While records state she fell eight times between October and January, the family think that the problems were worse than Mrs McGinn’s medical notes suggested.

“The staff acknowledged a number of falls, but we regularly saw her with black eyes and bruising when there was no record of an incident,” Barry outlines.

“We would always share our concerns with staff but we often felt that they were falling on deaf ears. It was heartbreaking to see our mother so frail when she had so recently been independent.”

Peggy suffered nosebleeds and vomiting after her last recorded fall at the Crystal Centre on January 14th 2010.   A CT scan revealed bleeding on the brain and she was transferred to Queen’s Hospital in Romford for surgery. Days after being taken off life support following the operation, she died.

Barry continues: “We were devastated when mum passed away, but the grief soon turned to anger because she had died as a result of yet another fall.

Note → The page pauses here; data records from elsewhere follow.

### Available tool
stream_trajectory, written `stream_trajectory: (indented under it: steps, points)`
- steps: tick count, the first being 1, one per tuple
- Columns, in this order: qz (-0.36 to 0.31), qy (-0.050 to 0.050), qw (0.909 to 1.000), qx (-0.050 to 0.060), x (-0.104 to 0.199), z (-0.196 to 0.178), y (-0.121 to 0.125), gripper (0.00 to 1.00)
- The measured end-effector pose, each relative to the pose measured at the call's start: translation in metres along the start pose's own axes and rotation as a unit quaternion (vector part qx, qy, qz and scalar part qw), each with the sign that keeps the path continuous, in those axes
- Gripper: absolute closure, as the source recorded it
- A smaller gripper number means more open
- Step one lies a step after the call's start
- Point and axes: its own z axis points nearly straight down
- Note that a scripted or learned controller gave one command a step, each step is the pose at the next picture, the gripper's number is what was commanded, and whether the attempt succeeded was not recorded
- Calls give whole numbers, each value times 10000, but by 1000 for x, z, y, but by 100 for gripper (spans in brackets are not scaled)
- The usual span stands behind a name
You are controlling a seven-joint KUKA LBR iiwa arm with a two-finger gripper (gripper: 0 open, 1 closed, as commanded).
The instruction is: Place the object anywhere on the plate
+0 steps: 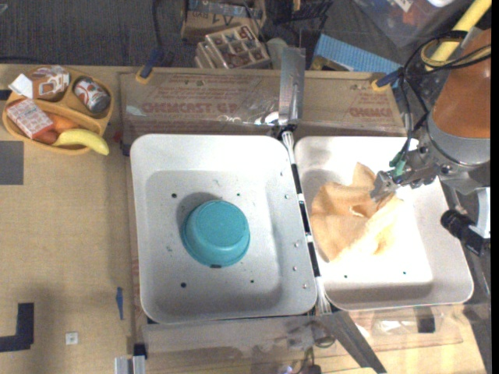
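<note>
Crumpled pale-orange cloth (pixel 351 213) lies in right white bin (pixel 437 287) | two-finger gripper (pixel 384 187) at cloth's upper edge, its grip impossible to tell | upturned teal plastic plate (pixel 217 233) sits centred in left white bin (pixel 156 170)

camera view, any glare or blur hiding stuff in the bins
Camera view: the right bin floor is washed out by bright light, paling the yellow cloth; the teal plate in the left bin is evenly lit; the gripper looks slightly soft.
</note>
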Motion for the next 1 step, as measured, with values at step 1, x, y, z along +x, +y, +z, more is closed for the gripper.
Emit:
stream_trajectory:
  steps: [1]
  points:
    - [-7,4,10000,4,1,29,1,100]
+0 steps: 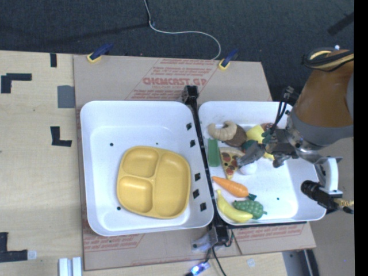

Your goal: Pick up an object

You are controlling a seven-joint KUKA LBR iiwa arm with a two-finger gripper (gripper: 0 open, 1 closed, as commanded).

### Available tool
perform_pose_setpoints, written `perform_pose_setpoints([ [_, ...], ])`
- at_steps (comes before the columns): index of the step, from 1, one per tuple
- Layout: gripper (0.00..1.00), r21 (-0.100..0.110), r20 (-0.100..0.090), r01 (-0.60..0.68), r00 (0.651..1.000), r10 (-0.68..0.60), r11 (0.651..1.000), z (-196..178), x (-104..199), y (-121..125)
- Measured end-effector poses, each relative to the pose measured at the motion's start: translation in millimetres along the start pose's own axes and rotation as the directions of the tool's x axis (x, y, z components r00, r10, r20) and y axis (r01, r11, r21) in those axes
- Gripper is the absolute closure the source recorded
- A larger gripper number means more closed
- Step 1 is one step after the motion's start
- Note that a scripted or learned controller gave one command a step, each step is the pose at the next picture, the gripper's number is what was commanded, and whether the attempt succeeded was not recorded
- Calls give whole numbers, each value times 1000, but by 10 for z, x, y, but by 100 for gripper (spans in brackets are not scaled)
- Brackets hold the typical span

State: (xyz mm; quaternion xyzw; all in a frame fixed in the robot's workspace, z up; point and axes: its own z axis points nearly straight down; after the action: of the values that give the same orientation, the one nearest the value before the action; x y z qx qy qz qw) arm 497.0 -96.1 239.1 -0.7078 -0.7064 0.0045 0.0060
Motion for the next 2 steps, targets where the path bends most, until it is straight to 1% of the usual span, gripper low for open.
perform_pose_setpoints([
  [1,0,-13,2,3,1000,-3,1000,-60,0,24],
  [2,0,-7,2,1,1000,-1,1000,458,-96,37],
])
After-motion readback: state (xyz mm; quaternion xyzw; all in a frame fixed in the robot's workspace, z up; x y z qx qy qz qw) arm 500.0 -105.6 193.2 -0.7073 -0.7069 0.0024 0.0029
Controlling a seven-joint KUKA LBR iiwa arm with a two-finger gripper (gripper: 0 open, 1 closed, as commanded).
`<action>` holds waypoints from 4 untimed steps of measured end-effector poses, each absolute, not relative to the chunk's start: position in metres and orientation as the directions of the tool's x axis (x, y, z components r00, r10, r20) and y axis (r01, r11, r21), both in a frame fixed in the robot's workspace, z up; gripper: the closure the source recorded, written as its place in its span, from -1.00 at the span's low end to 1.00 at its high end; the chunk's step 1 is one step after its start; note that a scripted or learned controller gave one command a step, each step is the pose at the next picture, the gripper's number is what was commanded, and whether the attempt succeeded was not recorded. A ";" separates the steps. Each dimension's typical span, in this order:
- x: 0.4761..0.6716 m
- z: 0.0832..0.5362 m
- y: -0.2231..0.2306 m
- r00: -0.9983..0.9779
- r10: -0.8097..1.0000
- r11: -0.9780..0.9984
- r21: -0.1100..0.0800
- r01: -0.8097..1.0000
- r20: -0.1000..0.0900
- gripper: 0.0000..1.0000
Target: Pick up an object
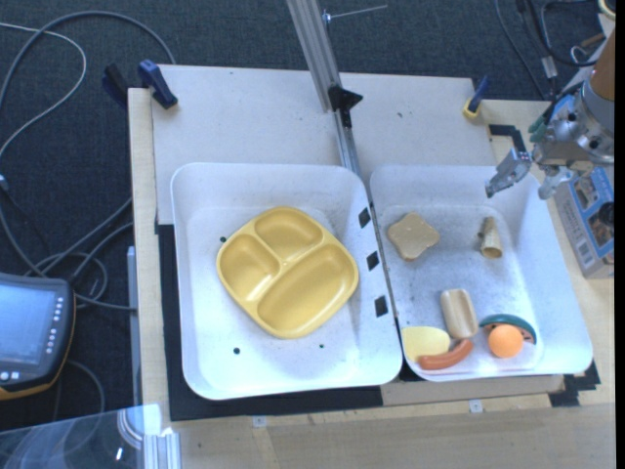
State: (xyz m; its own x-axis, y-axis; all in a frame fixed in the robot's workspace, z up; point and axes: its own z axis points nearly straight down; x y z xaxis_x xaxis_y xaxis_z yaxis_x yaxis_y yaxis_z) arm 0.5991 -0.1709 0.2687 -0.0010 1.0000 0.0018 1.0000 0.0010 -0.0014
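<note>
My gripper (520, 186) hangs over the far right corner of the right bin (547, 262), open, with nothing between its fingers. Below and to its left, a small tan cone-shaped piece (489, 237) lies on the bin floor. A tan bread-like slice (412, 235) rests farther left. Along the near side sit a wooden cylinder (457, 313), a yellow wedge (425, 340), a red sausage (444, 358) and an orange ball (505, 341) against a teal ring (510, 321).
A yellow divided plate (286, 272) lies in the middle of the left bin (195, 223). A metal post (312, 27) rises from behind the seam between the bins. Clamps (156, 81) grip the board's far corners. A boxed item (591, 213) stands right of the right bin.
</note>
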 end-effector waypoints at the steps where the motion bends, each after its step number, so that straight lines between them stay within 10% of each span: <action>1: 0.599 0.269 -0.171 -0.001 1.000 0.001 -0.001 1.000 0.002 -1.00; 4: 0.615 0.114 -0.188 0.001 1.000 -0.001 -0.008 1.000 0.002 -1.00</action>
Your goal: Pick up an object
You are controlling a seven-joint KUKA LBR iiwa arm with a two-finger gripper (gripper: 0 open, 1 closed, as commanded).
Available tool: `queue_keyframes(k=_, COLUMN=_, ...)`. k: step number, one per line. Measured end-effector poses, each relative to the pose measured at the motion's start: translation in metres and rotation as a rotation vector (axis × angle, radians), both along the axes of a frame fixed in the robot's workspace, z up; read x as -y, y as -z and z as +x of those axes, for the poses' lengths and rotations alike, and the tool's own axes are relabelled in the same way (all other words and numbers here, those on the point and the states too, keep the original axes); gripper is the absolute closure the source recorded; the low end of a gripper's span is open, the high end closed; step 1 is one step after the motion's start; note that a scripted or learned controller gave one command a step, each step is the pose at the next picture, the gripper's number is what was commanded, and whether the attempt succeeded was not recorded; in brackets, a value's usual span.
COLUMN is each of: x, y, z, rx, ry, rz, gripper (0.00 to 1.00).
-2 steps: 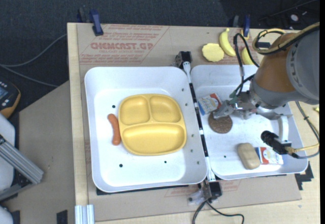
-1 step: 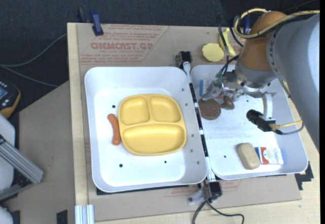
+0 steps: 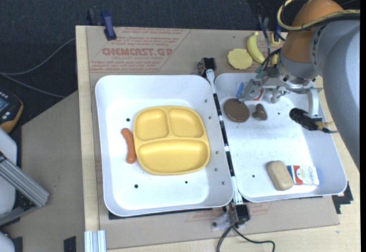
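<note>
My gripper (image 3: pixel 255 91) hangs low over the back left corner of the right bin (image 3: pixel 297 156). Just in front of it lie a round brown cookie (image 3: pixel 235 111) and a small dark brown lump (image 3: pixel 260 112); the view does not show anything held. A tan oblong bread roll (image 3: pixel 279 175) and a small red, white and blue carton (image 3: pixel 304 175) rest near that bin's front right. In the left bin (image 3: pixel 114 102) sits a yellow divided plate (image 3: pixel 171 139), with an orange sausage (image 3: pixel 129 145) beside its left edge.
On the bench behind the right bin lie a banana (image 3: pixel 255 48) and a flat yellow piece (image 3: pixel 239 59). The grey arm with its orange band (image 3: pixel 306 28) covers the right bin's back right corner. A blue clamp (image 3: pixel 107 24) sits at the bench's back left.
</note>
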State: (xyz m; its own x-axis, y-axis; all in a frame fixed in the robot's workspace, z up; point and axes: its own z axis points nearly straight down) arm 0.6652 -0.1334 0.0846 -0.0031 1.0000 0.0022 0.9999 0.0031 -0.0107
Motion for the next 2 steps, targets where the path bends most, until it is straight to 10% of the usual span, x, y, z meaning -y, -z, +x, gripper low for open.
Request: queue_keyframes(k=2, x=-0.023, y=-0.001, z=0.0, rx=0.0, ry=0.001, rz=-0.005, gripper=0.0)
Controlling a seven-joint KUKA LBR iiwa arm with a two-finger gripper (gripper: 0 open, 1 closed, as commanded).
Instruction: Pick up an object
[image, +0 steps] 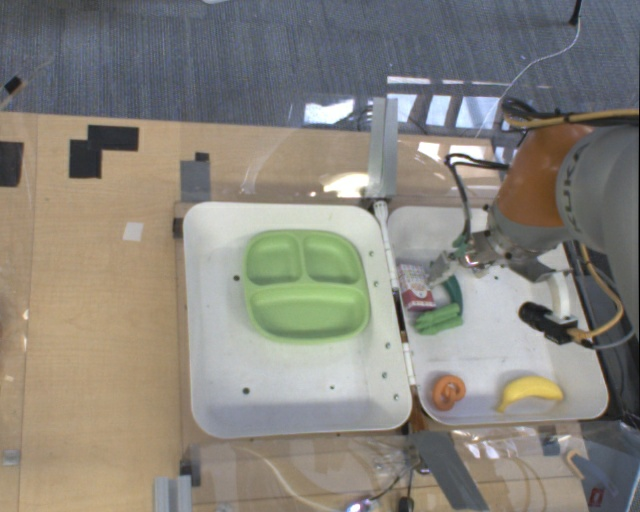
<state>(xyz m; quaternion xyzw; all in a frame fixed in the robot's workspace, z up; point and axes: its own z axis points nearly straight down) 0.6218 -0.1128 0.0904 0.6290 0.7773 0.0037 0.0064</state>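
I have not picked up anything yet. My tool (445, 268) is low in the right bin (500, 330). I cannot tell how it is set. The green thing (441, 312) lies just at its 6 o'clock, beside the snack packet (416, 285).

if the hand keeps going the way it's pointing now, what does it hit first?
Likely the green object. The hand points left and down toward it and the red-and-white packet beside it. Height is hard to judge from this slanted view, so the packet could come first.
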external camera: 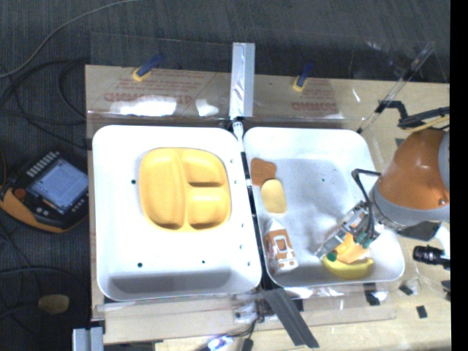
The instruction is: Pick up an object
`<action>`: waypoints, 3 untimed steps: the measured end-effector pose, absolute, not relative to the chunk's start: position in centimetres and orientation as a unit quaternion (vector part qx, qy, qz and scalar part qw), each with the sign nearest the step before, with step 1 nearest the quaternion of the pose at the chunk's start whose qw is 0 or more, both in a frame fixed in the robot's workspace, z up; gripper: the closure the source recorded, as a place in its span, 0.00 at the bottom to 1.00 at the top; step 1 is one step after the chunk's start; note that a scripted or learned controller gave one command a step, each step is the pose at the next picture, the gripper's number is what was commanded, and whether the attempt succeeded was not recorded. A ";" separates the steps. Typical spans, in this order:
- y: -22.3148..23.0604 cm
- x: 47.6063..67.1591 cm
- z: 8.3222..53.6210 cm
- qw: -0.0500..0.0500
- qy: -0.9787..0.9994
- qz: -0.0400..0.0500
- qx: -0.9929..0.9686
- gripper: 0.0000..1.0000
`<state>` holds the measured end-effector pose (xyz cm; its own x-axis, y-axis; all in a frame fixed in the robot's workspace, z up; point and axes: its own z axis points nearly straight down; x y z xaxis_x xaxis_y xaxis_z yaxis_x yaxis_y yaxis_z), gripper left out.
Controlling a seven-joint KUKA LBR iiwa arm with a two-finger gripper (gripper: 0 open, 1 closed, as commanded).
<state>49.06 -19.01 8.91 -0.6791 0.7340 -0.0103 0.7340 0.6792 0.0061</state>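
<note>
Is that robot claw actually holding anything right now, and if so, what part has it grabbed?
It cannot be told. The gripper is low in the right bin, right by an orange piece and a banana, but no grasp shows.

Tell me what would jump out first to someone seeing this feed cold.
The big yellow divided tray in the middle of the left bin draws the eye first. Next is the arm's orange band at the right, with the tool low in the right bin's near right corner, just above a banana and an orange toy.
</note>
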 end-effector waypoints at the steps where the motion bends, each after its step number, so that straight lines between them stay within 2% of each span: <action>1: -18.9 49.3 10.0 0.009 0.916 0.002 0.400 1.00; 2: -18.1 52.1 9.2 0.002 0.831 0.000 0.557 1.00; 3: -18.1 52.1 9.1 0.002 0.831 0.000 0.557 0.00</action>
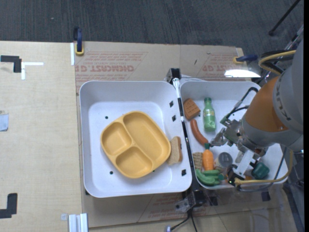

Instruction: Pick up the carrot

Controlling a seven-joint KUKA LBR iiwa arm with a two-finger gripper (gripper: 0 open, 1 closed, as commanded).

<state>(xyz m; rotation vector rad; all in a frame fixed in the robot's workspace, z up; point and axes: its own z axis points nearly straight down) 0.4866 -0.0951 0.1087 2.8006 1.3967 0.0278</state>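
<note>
- carrot (207, 159) lies in right bin (219, 87), front-left part, orange with green top end pointing up toward the sausage
- carrot sits on a waffle-like brown piece (198, 159), just above the green pea pod (209, 177) at the front wall
- red sausage (198, 132) lies diagonal just behind the carrot; green bottle (208, 114) and brown toast-like piece (191, 108) further back
- tool (227, 159) hovers low in the right bin, just right of the carrot, not touching it; nothing seen between its fingers, opening width cannot be told
- grey round object (225, 158) under the tool, dark green item (260, 169) at the right front corner
- arm (270, 112) enters from the right, orange band over the bin
- left bin (91, 144) holds a yellow divided plate (135, 144); bread slice (175, 150) leans at its right edge
- both bins sit on the cardboard-covered counter (38, 153)
</note>
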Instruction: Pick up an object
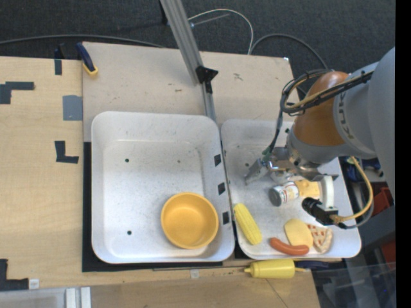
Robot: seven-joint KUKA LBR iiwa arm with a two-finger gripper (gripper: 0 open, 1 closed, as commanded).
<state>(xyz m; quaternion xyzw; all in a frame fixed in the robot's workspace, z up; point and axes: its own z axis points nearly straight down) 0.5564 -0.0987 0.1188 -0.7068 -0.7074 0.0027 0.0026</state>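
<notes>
The gripper (257, 170) hangs low in the right bin (239, 133), over bare floor near its left wall; whether its fingers are spread or closed cannot be told from this slant, and nothing shows between them. The nearest pickable thing looks like the small can (283, 193), just right of the gripper and toward the bin's front, beside the arm's wrist. The corn (248, 223) lies further frontward, the sausage (288, 246) and cheese (297, 232) beyond that. To grasp well, the arm should probably centre over one item, the corn being clear of clutter, align across its narrow width, and descend fully before closing. The yellow bowl (189, 220) sits far left in the other bin
</notes>
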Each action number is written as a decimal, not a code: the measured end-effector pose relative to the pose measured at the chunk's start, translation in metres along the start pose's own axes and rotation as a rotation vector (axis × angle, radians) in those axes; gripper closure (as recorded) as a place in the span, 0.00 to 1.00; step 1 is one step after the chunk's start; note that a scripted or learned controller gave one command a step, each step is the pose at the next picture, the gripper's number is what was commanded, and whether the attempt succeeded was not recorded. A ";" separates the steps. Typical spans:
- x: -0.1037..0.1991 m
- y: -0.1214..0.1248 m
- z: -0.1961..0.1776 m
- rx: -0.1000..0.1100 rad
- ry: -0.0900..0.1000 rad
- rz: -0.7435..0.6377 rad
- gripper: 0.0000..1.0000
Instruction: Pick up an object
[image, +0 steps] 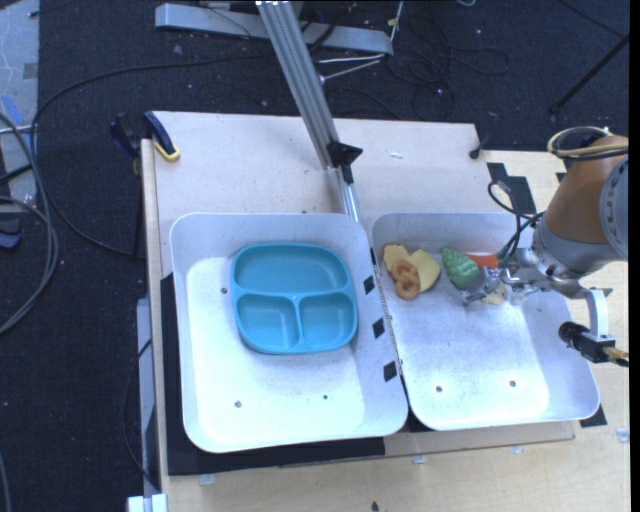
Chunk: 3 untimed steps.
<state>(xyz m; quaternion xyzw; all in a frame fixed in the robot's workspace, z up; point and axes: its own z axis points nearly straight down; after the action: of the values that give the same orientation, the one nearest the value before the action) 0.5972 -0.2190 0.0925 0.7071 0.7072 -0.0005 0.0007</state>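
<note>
The right bin (500, 380) holds a small cluster of toy food along its far side. A yellow piece (427, 267) lies beside a brown ring-shaped piece (405, 278). To their right sits a green object (459, 267), with a red-orange piece (483, 260) just behind it. My gripper (488, 290) is low in the right bin, right beside the green object on its right side. I see nothing clearly held in it. The arm's wrist partly hides the area behind the gripper.
A blue divided plate (295, 298) lies in the left bin (210, 400). A slanted metal pole (305, 85) rises from the bench behind the bins. The near half of the right bin is bare white floor.
</note>
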 end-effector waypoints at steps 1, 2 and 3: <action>0.000 0.001 -0.011 -0.004 -0.002 -0.001 1.00; 0.003 0.004 -0.055 -0.006 0.000 -0.002 1.00; 0.003 0.003 -0.120 -0.008 -0.002 -0.002 1.00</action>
<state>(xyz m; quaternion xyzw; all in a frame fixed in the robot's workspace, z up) 0.6001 -0.2157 0.2122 0.7062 0.7080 0.0018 0.0042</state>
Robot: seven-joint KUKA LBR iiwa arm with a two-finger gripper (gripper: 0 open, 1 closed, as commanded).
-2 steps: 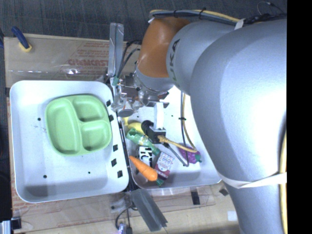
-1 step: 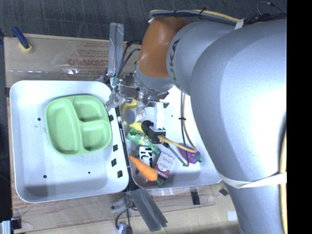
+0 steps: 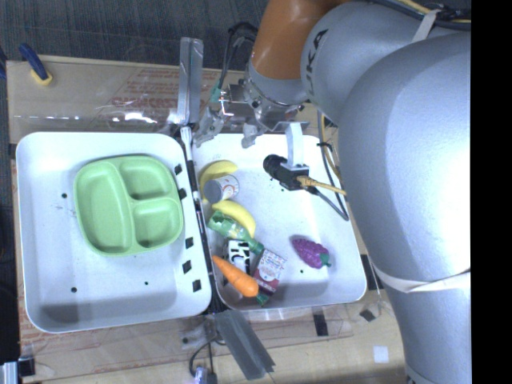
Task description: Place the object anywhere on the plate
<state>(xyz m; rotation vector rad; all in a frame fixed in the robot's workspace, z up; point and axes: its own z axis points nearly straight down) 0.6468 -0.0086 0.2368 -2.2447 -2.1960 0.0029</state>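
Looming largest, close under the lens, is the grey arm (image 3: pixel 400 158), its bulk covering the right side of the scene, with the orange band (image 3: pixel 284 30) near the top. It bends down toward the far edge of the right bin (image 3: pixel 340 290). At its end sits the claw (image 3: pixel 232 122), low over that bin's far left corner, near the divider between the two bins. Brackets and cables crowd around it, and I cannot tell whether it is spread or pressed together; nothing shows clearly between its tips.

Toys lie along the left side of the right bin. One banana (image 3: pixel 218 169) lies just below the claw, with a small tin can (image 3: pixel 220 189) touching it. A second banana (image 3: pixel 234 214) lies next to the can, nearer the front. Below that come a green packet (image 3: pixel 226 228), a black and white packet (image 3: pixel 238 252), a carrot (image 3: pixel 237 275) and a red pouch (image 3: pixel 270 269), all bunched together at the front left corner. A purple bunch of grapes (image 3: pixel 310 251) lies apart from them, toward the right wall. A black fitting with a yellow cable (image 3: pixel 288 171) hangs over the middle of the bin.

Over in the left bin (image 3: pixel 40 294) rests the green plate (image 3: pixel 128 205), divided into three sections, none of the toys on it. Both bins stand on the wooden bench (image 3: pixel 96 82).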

“We couldn’t understand why she wasn’t being monitored regularly and how this could have been allowed to happen again, so we decided to seek advice about how we could get answers and hold the Trust to account.”

An offer of £15,000 for settlement was made to the Trust in December 2010, which was then accepted in the following month. No date has yet been set for the inquest into the cause of Peggy’s death.

Barry concludes: “Whilst we know that nothing will bring mum back, we are hoping that no one else will suffer the way she did.  We hope that lessons can be learnt that will ensure that measures are put in place to prevent these types of incidents happening to other patients.  In circumstances where an incident does occur, we hope that families are given full and honest information.

Laura Barlow adds: “It is unacceptable for a patient and their loved ones to have to suffer the double blow of care problems and a failure to record incidents properly, but this is what the McGinns have faced.

“We would urge the trust to provide the McGinn family with the apology they deserve, and information about what systems are in place to prevent this situation being repeated.  Only then will the family be able to move on with their lives.”